Aim of the exercise ▸
Output the lines from the top of the entries below to the line with "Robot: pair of", both included, exactly and without pictures.

Start of Records for this exercise

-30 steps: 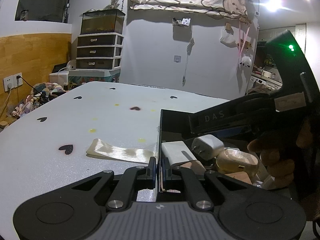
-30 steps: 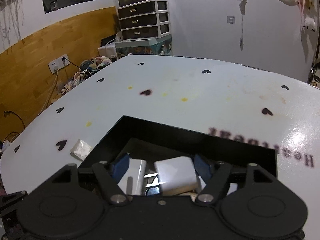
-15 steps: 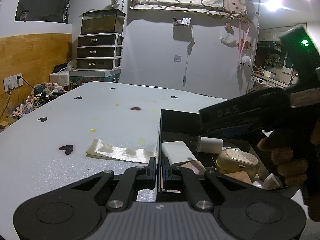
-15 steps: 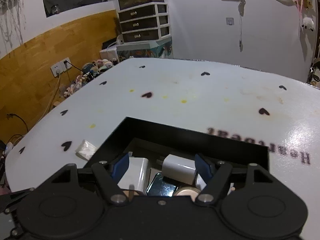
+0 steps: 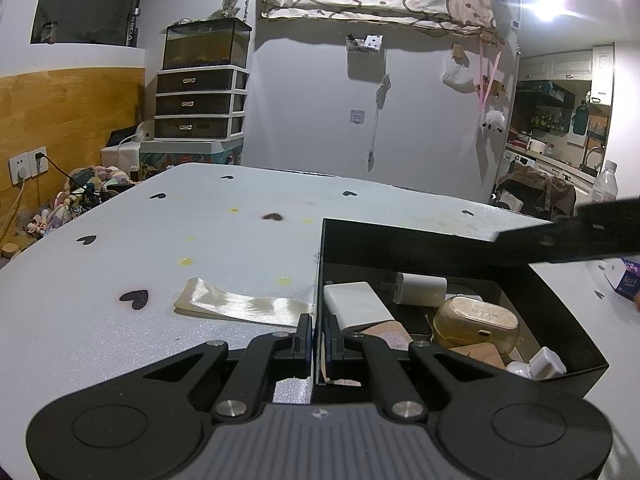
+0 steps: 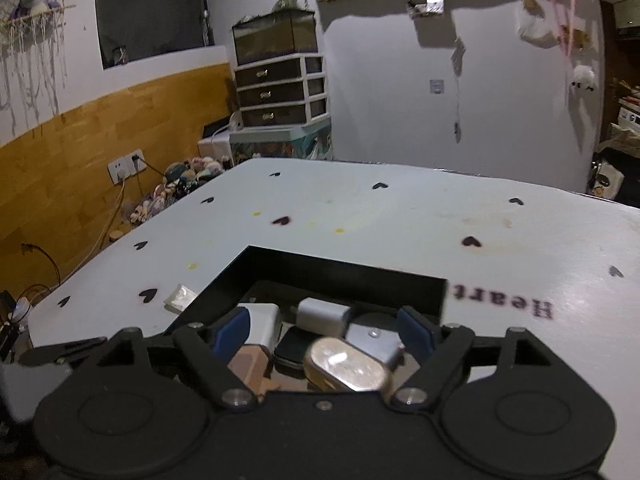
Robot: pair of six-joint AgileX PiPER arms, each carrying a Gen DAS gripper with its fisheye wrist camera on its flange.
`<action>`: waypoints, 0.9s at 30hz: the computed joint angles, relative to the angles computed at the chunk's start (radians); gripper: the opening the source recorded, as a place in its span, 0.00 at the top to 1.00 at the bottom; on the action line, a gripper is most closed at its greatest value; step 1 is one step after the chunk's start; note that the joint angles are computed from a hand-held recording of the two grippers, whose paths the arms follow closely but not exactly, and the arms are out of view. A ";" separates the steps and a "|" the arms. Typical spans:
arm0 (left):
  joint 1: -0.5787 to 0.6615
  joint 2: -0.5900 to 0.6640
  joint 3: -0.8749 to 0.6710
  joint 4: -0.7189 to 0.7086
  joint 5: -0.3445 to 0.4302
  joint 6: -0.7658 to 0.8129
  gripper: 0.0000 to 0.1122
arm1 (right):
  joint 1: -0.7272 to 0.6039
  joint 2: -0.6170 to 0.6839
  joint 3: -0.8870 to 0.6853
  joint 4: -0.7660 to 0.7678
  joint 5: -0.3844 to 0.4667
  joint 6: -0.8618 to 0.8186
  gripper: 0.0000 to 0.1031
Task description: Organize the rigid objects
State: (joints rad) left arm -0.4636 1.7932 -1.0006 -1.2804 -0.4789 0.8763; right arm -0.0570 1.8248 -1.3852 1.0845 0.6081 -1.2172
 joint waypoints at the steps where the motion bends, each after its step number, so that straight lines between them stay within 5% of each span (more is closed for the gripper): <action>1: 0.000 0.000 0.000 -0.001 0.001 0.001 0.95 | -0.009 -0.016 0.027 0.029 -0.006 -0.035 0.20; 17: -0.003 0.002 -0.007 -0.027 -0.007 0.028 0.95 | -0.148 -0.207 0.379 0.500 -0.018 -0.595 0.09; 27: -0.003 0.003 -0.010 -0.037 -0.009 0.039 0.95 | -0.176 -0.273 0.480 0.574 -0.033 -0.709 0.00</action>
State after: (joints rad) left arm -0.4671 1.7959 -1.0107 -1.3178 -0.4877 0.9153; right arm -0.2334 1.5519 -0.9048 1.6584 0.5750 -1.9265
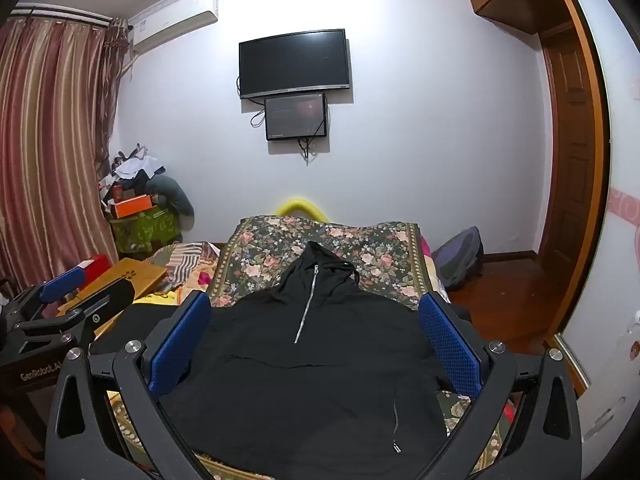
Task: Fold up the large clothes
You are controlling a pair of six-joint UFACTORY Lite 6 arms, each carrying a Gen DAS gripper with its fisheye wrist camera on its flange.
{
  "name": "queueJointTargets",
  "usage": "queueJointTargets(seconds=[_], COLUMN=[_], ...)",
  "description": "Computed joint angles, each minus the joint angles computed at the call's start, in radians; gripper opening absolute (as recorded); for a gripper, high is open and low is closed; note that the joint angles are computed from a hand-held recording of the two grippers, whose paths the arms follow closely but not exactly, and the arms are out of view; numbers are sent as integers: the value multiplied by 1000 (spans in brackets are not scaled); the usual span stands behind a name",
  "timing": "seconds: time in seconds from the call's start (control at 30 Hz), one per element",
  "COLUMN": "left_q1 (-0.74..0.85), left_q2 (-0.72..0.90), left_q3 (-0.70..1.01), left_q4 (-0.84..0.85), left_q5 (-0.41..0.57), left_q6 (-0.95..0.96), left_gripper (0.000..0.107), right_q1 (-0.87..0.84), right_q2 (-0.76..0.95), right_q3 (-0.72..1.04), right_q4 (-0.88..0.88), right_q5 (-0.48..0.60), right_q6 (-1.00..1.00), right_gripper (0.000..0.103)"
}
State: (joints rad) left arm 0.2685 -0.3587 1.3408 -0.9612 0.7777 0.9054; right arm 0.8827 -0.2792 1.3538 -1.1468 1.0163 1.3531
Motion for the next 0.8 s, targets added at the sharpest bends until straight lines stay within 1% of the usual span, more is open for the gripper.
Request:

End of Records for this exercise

Answer box ▸
-30 steps: 
-30 steps: 
-15 steps: 
-15 steps: 
+0 steps: 
+0 steps: 
Robot: pair of six-joint AgileX PiPER arms, each carrying a Gen DAS gripper with its fisheye wrist camera on its flange.

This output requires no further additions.